[Records drawn from a dataset]

+ + + +

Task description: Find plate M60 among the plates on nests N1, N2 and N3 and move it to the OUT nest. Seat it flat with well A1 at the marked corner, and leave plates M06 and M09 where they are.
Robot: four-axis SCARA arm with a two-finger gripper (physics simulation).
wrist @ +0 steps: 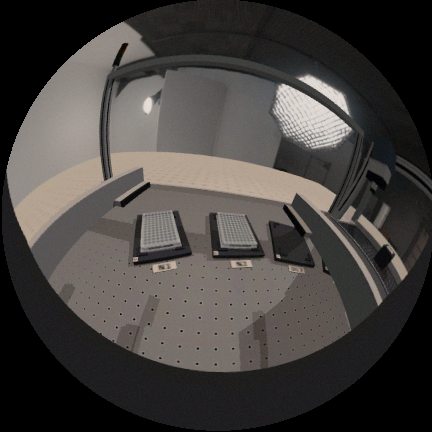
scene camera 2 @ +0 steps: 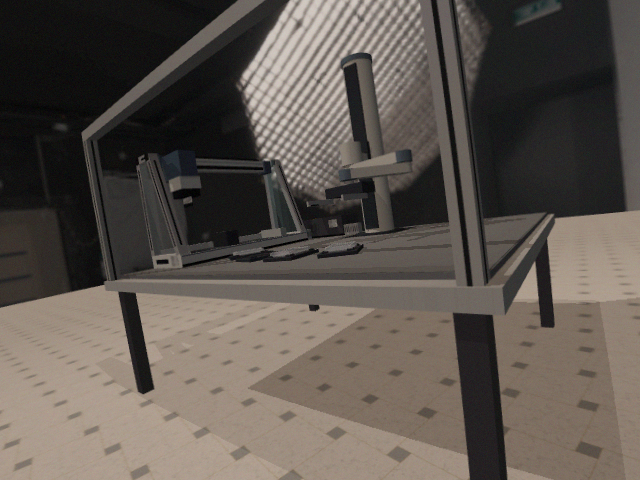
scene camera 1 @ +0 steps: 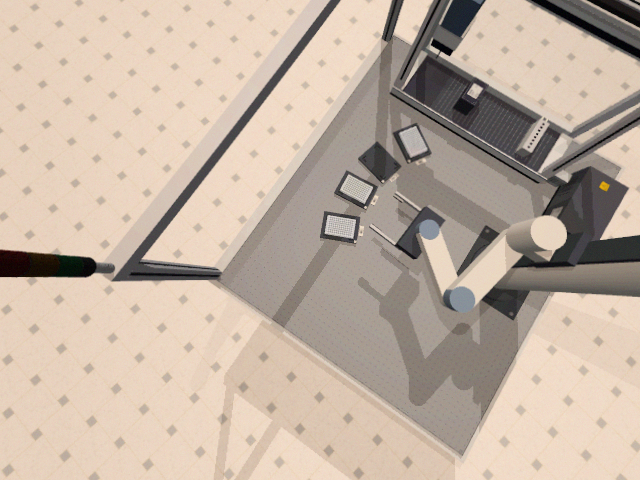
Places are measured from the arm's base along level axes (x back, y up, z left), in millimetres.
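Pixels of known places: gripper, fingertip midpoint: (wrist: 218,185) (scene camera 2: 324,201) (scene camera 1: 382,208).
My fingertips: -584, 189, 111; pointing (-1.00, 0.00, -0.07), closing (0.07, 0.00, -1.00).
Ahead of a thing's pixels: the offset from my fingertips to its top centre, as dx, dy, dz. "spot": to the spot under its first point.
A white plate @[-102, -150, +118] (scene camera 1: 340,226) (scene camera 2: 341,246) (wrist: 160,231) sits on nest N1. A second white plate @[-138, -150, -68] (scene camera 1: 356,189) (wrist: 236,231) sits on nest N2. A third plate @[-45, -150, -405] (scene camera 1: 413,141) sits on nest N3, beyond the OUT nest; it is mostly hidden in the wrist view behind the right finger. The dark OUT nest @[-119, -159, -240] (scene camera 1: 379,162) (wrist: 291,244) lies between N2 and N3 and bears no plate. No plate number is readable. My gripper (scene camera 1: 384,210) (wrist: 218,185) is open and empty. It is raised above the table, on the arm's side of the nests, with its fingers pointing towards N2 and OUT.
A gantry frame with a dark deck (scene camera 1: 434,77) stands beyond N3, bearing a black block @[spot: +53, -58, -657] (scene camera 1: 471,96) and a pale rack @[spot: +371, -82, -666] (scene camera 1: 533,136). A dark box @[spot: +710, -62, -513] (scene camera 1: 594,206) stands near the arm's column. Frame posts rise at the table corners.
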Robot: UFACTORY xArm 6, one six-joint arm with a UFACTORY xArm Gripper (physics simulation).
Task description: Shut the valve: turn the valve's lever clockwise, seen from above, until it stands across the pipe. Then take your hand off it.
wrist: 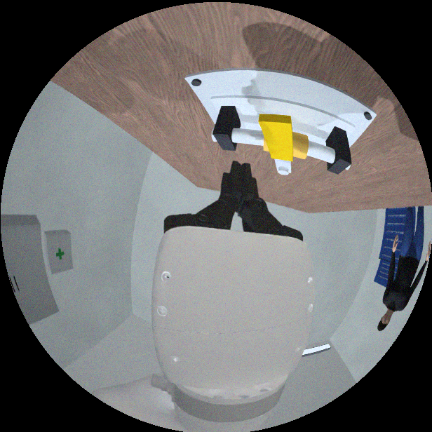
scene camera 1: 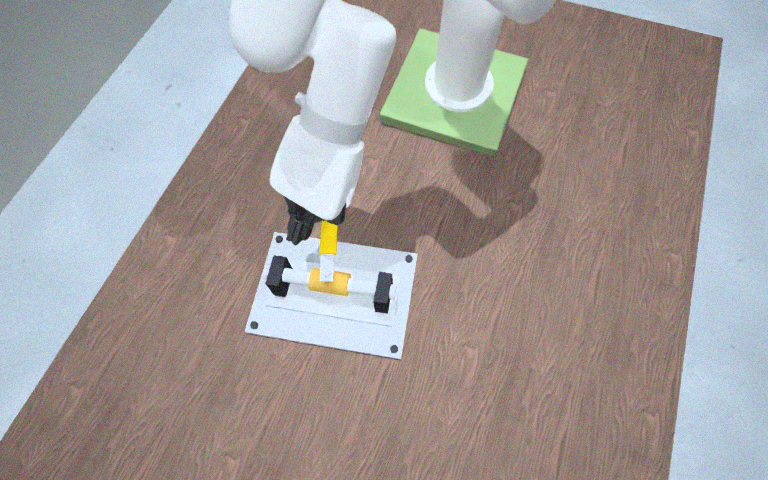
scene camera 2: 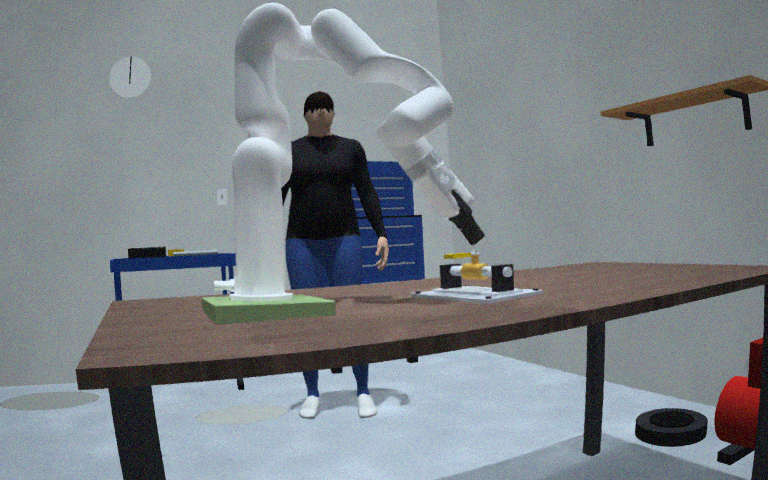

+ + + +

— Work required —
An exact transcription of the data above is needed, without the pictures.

— Result —
Task description: Find plate M60 among the plates on nests N1, N2 and N3 and move it to the OUT nest. Seat it flat with well A1 at the marked corner, and leave plates M06 and M09 where they are.
Robot: four-axis SCARA arm with a two-finger gripper (physics simulation).
wrist @ +0 steps: 
scene camera 2 @ +0 steps: 
scene camera 1 @ +0 steps: 
Places are measured from the arm's base along level axes (x back, y up, z left), in millimetres.
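Pixels of known places: gripper, fingertip midpoint: (wrist: 218,185) (scene camera 2: 324,201) (scene camera 1: 382,208).
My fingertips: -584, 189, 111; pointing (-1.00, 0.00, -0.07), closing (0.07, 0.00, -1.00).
Ahead of a thing's pixels: the offset from my fingertips to its top centre, as dx, dy, dz. "spot": to the spot under its first point.
A white plate @[-102, -150, +118] (scene camera 1: 340,226) (scene camera 2: 341,246) (wrist: 160,231) sits on nest N1. A second white plate @[-138, -150, -68] (scene camera 1: 356,189) (wrist: 236,231) sits on nest N2. A third plate @[-45, -150, -405] (scene camera 1: 413,141) sits on nest N3, beyond the OUT nest; it is mostly hidden in the wrist view behind the right finger. The dark OUT nest @[-119, -159, -240] (scene camera 1: 379,162) (wrist: 291,244) lies between N2 and N3 and bears no plate. No plate number is readable. My gripper (scene camera 1: 384,210) (wrist: 218,185) is open and empty. It is raised above the table, on the arm's side of the nests, with its fingers pointing towards N2 and OUT.
A gantry frame with a dark deck (scene camera 1: 434,77) stands beyond N3, bearing a black block @[spot: +53, -58, -657] (scene camera 1: 471,96) and a pale rack @[spot: +371, -82, -666] (scene camera 1: 533,136). A dark box @[spot: +710, -62, -513] (scene camera 1: 594,206) stands near the arm's column. Frame posts rise at the table corners.
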Robot: UFACTORY xArm 6, one six-joint arm with a UFACTORY xArm Gripper (physics simulation).
Task description: Shut the valve: turn the valve's lever clockwise, seen from above, until it stands across the pipe. Then take your hand off it.
wrist: 
scene camera 1: 
scene camera 2: 

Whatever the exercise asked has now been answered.